Engineering has not really changed in end results for centuries: however, the tools and methods have. For example, the Rolls-Royce Merlin engine of WW2 went through many changes, including fuel refinements, adding a supercharger, and fuel intake methods. Designed by engineers, it was then built out of wood to look for problem areas, then steel and aluminum, first with just a couple of cylinders for proof of concept, then expanded to a full engine that went through exhaustive testing before being mounted on an actual aircraft, and finally the flight test. In addition to this, the whole engine manufacturing process includes testing. Testing was performed in the early stages, and they would pick one out of five engines and run it until it failed, this number would go to 1 in 100 over time, as fewer defects were detected. Today, there are many other ways to ensure quality and speed design, but the end result is still the same. The other interesting thing was how they also had to rethink how to make the engines, to begin with, as usual, it would take a team of engineers to produce such an engine, but they needed as many as could be produced, and their labor force were not engineers.

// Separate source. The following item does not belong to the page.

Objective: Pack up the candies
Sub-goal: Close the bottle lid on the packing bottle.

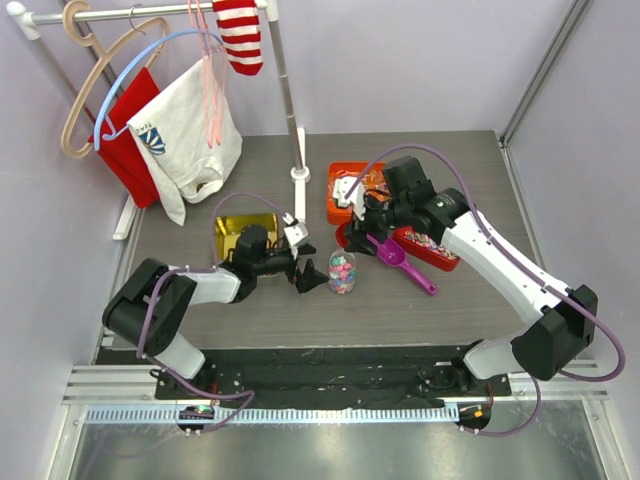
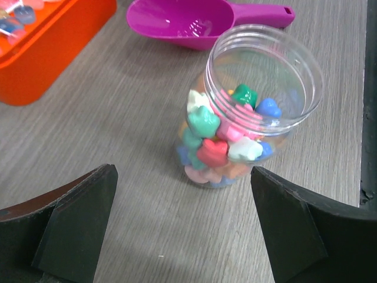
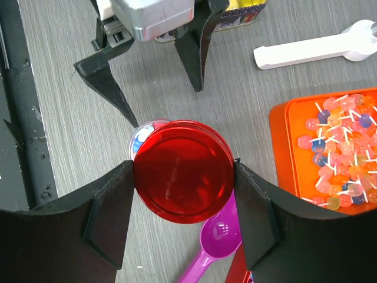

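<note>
A clear plastic jar (image 2: 259,88) stands open on the table, about two-thirds full of candies (image 2: 224,135) in mixed pink, green, blue, white and orange. My left gripper (image 2: 182,177) is open, its fingers spread wide just short of the jar (image 1: 341,272), touching nothing. My right gripper (image 3: 183,168) is shut on a round red lid (image 3: 184,171), held flat by its edges. The lid hangs above the jar (image 3: 140,137) and a little off to one side, hiding most of it. From above, the right gripper (image 1: 362,222) sits just behind the jar.
A purple scoop (image 1: 395,255) lies beside the jar. An orange tin (image 3: 283,135) of wrapped sweets and a white scoop (image 3: 318,50) lie behind it. A red tin (image 1: 430,250) sits right, a gold tin (image 1: 245,232) left. A clothes rack post (image 1: 300,175) stands at the back.
</note>
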Robot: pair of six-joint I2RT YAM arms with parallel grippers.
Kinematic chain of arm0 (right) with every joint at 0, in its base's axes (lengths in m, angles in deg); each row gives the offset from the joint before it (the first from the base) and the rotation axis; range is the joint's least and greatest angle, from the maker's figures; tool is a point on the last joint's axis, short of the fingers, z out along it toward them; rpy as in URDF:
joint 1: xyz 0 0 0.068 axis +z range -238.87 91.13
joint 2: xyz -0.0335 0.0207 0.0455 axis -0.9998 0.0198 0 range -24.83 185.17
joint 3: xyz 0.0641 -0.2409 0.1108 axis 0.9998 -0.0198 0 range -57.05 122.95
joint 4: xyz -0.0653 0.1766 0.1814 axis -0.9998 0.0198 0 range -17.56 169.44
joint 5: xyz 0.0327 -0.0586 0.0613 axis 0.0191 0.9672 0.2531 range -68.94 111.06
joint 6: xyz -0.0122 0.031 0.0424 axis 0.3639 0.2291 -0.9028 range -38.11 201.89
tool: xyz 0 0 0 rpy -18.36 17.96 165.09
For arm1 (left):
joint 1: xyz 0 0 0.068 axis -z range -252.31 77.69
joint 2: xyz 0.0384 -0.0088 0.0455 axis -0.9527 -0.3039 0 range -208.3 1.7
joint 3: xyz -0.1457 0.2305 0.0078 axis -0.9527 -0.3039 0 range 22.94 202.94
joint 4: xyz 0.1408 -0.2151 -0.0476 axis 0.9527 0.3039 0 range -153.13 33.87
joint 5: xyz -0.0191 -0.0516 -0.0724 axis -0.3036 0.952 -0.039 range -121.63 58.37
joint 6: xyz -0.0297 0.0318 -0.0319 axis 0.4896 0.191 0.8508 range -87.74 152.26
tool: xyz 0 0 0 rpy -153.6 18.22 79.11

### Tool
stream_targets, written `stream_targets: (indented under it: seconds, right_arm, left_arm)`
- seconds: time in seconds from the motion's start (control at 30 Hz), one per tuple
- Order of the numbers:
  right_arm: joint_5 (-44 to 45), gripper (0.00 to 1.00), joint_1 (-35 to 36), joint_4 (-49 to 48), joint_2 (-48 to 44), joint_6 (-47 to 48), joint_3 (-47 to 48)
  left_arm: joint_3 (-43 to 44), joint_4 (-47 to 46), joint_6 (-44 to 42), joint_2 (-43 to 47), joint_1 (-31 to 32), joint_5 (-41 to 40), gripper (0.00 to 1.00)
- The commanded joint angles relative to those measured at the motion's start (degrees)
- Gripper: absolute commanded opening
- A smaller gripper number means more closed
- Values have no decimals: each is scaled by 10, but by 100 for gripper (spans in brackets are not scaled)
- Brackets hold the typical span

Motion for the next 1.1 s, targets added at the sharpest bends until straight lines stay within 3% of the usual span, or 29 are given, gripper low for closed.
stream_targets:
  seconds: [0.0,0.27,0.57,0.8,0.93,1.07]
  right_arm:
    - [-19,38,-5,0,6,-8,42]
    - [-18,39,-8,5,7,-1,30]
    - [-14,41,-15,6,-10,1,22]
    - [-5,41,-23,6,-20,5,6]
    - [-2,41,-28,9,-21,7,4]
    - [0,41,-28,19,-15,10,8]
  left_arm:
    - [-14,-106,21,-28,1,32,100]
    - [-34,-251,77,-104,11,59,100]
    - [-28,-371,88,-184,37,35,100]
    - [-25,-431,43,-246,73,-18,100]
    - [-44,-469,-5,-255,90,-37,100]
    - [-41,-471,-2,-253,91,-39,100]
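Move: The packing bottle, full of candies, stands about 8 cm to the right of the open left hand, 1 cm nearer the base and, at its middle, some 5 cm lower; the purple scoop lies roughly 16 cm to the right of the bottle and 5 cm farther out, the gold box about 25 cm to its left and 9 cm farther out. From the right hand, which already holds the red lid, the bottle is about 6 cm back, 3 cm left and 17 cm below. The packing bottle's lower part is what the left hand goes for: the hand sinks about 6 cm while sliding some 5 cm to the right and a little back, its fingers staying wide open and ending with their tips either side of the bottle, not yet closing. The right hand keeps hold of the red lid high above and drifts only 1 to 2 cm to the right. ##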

Today we do what is known as Model-Based Systems Engineering (MBSE) a software-based tool to look for flaws and weed them out before production. Still, in systems engineering as we look at not only the engine but how it would be used. Like before, models are made, this time in software. The main advantage here is that things do not have to be made to examine their properties but can be simulated instead. MBSE has taken on some importance not just for cost, but for the schedule and cost of the final project. Another example of doing the engineering upfront rather than building and experimentation. This is done virtually.

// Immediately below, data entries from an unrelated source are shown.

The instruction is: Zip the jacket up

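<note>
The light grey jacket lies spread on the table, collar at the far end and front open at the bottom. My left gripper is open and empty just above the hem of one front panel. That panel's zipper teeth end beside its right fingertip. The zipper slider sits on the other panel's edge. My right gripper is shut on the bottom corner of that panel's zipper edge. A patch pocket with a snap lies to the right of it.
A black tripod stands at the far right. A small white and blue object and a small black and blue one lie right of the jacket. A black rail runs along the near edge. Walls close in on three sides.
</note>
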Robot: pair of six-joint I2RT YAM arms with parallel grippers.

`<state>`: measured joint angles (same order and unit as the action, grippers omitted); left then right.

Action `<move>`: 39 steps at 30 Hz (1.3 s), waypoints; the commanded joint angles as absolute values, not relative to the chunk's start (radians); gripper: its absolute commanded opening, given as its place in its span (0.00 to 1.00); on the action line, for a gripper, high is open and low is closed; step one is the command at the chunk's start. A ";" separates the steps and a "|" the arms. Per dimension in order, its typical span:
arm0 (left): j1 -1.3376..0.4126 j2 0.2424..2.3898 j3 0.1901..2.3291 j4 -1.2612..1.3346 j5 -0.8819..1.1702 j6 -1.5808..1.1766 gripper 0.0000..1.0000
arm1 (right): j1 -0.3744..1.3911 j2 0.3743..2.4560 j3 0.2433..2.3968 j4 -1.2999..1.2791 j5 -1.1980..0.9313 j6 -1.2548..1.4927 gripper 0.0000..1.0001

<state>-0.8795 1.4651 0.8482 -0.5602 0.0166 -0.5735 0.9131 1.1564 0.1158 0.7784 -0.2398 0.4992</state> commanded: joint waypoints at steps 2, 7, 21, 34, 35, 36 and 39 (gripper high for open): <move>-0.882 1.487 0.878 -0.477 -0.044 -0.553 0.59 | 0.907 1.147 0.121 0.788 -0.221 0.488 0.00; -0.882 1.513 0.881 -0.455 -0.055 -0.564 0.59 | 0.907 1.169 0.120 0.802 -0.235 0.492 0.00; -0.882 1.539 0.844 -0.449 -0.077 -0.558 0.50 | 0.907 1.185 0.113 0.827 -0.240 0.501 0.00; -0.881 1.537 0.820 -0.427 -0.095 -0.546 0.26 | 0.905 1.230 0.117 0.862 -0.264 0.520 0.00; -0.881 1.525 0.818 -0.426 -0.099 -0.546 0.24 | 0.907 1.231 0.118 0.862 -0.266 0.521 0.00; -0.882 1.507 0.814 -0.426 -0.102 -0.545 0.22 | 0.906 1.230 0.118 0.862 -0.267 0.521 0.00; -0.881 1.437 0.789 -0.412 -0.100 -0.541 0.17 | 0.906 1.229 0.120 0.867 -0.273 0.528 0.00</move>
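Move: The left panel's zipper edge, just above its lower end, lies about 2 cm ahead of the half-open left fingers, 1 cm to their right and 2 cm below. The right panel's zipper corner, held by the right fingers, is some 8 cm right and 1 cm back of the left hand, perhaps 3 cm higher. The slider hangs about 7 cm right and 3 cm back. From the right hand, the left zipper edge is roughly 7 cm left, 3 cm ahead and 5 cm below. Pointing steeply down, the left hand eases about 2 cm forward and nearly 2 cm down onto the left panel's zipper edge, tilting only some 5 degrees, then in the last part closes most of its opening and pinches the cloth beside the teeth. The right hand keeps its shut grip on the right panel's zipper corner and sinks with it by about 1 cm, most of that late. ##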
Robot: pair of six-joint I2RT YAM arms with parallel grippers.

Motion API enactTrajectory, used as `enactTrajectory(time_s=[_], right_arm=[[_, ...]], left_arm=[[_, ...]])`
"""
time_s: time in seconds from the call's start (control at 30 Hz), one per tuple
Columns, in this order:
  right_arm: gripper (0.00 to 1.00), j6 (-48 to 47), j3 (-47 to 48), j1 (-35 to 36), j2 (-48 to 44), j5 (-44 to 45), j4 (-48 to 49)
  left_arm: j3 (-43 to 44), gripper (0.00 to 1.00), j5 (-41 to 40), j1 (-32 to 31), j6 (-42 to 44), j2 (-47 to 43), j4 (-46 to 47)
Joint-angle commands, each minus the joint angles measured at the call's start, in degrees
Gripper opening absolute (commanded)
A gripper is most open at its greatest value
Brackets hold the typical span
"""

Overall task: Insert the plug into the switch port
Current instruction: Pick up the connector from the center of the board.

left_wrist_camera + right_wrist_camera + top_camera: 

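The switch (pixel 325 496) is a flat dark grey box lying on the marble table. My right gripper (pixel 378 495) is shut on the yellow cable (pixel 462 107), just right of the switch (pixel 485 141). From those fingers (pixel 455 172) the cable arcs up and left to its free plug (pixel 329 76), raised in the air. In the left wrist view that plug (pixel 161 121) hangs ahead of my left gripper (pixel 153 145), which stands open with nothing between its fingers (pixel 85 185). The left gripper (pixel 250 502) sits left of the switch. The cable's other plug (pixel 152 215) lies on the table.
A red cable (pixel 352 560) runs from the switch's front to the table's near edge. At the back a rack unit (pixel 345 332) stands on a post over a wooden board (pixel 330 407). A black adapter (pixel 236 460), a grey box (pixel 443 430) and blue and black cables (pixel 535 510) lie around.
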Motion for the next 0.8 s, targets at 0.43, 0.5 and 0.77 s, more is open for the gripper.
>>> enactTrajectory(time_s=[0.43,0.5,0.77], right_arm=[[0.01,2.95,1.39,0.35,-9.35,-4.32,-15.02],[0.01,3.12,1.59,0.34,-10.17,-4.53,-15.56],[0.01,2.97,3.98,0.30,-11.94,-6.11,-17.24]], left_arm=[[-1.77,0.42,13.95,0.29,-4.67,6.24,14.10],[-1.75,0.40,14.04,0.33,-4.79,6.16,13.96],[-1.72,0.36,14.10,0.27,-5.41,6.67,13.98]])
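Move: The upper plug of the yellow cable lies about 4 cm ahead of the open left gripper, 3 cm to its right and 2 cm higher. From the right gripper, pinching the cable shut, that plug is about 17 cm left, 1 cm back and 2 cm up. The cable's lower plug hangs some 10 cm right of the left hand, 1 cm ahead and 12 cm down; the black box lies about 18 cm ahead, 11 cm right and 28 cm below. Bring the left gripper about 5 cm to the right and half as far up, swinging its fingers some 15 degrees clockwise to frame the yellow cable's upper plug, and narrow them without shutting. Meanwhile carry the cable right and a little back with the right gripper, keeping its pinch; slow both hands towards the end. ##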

With newer tools, MBSE does not even need programming skills but can be accomplished in something much closer to human language, while still synaptic, still maps to parts of speech such as nouns, verbs, adjectives (itlities), and adverbs to describe the system and interfaces.


As with all systems engineering, whether you’re adding to a system or making a new one, still comes down to the four basics: requirements, behavior (or Concept of Operations), architecture, and verification on validation. By being able to do this is in a software model, much of the work can be performed without actually building anything which is a huge leap in the design process. But as always, the requirements and how you are going to use them are paramount. In the case of the Merlin Engine, was the mainstay of the British air force powering everything thing from the Spitfire to the Mosquito and later the US P-51 Mustang.